DIRECTIONS FOR THIS TASK:
Take each line of the material that includes "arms" and copy it.

DATASET EXCERPT:
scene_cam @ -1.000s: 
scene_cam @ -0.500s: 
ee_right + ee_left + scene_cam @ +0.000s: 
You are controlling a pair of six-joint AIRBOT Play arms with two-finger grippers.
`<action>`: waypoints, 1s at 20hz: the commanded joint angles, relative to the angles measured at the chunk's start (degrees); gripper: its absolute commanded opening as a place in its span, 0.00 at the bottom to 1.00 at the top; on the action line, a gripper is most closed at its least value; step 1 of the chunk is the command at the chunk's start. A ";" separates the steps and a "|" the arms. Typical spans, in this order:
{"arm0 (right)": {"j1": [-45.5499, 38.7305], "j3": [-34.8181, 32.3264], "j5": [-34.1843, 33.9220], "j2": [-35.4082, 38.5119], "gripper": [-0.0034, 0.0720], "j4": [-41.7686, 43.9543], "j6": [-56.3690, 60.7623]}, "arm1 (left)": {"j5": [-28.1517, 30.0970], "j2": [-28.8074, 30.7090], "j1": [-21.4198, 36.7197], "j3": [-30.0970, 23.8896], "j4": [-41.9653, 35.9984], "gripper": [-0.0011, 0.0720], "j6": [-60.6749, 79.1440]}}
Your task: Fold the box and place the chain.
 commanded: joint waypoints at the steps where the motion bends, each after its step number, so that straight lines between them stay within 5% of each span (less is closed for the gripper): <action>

RESPONSE AREA:
You are controlling a pair of six-joint AIRBOT Play arms with two-finger grippers.
`<action>`: waypoints, 1s at 20hz: the commanded joint angles, relative to the angles measured at the chunk's start (degrees); gripper: its absolute commanded opening as a place in its span, 0.00 at the bottom to 1.00 at the top; on the action line, a gripper is most closed at its least value; step 1 of the chunk is the command at the chunk's start. A ";" separates the steps and a "|" the arms. Typical spans, in this order:

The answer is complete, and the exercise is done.